The nameless alien investor in this case, who had invested $500,000 through a USCIS-approved regional center in a dairy farm, had appealed to USCIS to have his visa (and perhaps the visas of his family) converted from conditional to full green card status. This step usually follows routinely two or so years after the alien investor had made his investment.
In this instance, however, USCIS staff had rejected the application, and that decision wound up in the hands of the appeals outfit.

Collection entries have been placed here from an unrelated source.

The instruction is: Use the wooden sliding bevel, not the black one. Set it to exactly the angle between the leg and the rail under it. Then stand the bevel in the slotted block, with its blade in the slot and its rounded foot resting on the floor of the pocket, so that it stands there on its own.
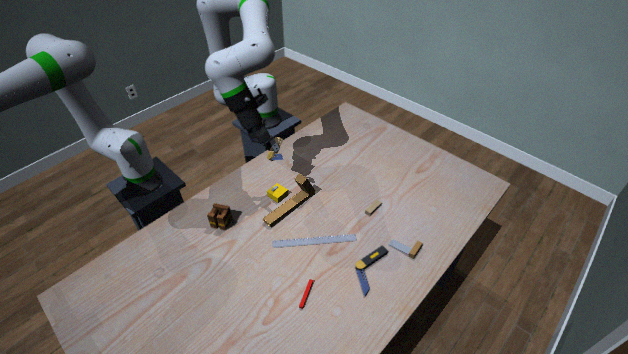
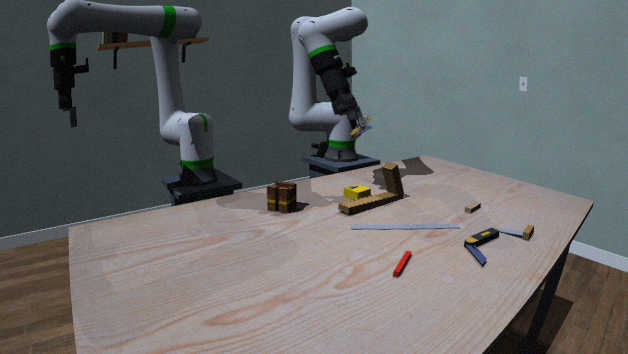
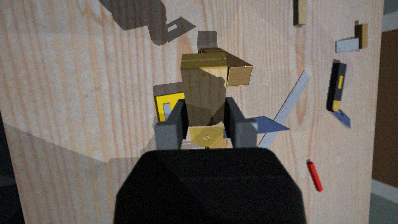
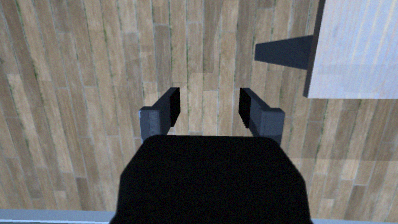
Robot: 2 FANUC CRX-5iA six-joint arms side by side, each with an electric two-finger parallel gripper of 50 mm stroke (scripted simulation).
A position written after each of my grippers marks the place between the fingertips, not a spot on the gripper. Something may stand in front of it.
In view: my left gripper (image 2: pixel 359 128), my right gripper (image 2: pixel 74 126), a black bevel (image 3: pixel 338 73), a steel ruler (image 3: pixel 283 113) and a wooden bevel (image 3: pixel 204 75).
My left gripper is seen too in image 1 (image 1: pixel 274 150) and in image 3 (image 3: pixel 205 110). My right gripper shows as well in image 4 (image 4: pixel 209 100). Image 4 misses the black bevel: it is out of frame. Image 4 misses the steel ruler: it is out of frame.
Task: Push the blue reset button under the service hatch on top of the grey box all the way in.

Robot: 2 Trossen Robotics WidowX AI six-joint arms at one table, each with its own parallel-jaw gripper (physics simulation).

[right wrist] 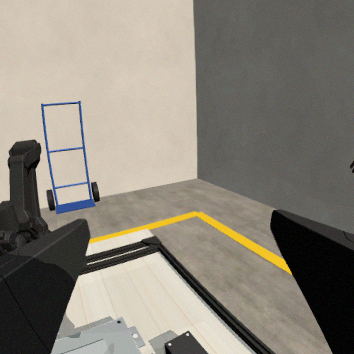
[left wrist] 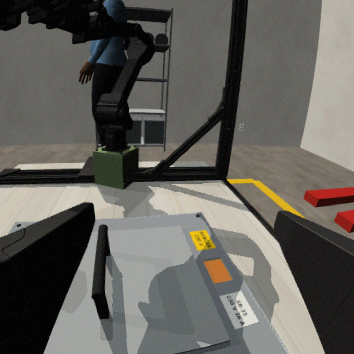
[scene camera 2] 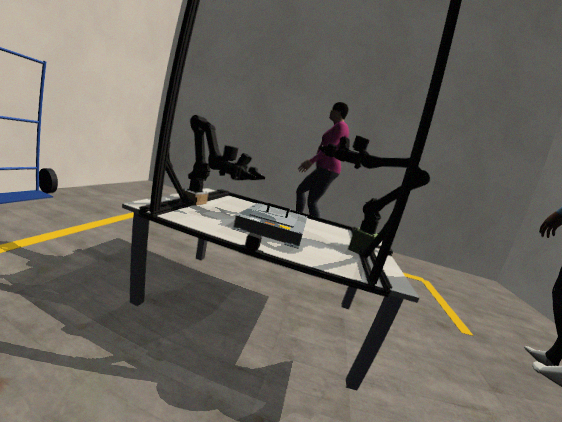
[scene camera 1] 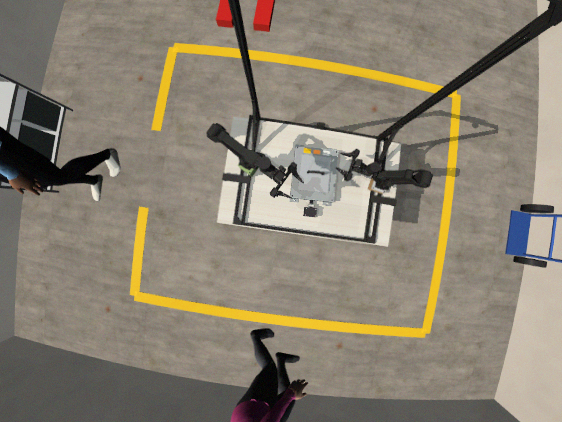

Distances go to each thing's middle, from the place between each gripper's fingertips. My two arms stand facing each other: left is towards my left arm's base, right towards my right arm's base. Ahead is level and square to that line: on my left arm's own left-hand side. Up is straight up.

The investor is nameless because the appeals agency, USCIS's Administrative Appeals Office, has a strange sense of privacy, and never (consciously) reveals the name of the alien, the alien's lawyer, the alien's corporation, or even the judge sitting on the case.
Now, investing in a dairy farm is something I know about, second-hand, as my late father and grandfather both, separately, tried that a few times with very mixed results in the Middle West. All sorts of things can go wrong – Bang's Disease and Tuberculosis in the herd, for example. And somebody has to be there every morning and every evening to milk the cows.
Well, we don't know about diseased cows in this case, but the AAO ruled that the alien investor could not move from conditional to permanent resident alien status. It found that:
- on review of I-9 documents only one of the 17 direct employees appeared to be in the country legally;
- it was inappropriate for the alien to apply a multiplier effect (regarding the indirect creation of jobs) when the base to be multiplied against consisted of illegal aliens;
- the alien had lied to the government about the payroll records;
- the USCIS-recognized regional center through which he invested had gone bankrupt, and
- the investment itself was a failure.
Anyone of the first three elements, or all together, killed the green card, and the other two were simply noted in passing. Not exactly a success story.
While reading any judicial or semi-judicial decision can often cure insomnia, the decisions of the AAO always present a challenge: to what extent have incompetent clerks failed to delete things that their masters want deleted from the text of the decision?
Bear in mind that the public copies of these documents carry a stamped message, one might say an overstated one, in the upper left hand corner of the document that reads: "identifying data deleted to prevent clearly unwarranted invasion of personal privacy."
So the challenge is to find out, as much as possible, who was involved in the case.
In this instance most of the time the names of the managers of the farm were blocked out, but in at least one instance we learn that they are Mr. and Mrs. Winter. The farm is called the "Winter Dairy Farm" in one place. The alien's accountant is Mr. Boadwine of Sioux Falls, and the farm is located in one of the 42 counties covered by the now bankrupt regional center, the South Dakota International Business Institute in Aberdeen, SD. We also can read the EIN number of a corporation involved in the deal.
The names of the alien, his lawyer, and the decision-maker are still secret. The Winters do not appear to be the investors.
The AAO decision, all 20 pages of it, is online here. It was handed down on April 14, 2011, to the parties; when it was placed on the AAO website is not clear, but there usually is a delay of many months. It is there now.
Incidentally, the name of the agency has changed in the last year; it used to be Office of Administrative Appeals, but that apparently conflicted with the initials it was using, AAO, so now it is the Administrative Appeals Office; the name and the initials now mesh. And while AAO has its eccentricities, I hope that the new "panel of experts" for the EB-5 program, mentioned in the DHS press statement above, will not reduce the AAO's role in these cases, though it might.
I do not claim that the South Dakota investment is typical of all EB-5 investments, but it indicates that at least some of them are pretty shaky; it is generally admitted that these investments, because the main attraction is the set of green cards that goes to the investor and his or her family, are well below par, financially, when compared to non-EB-5 investments.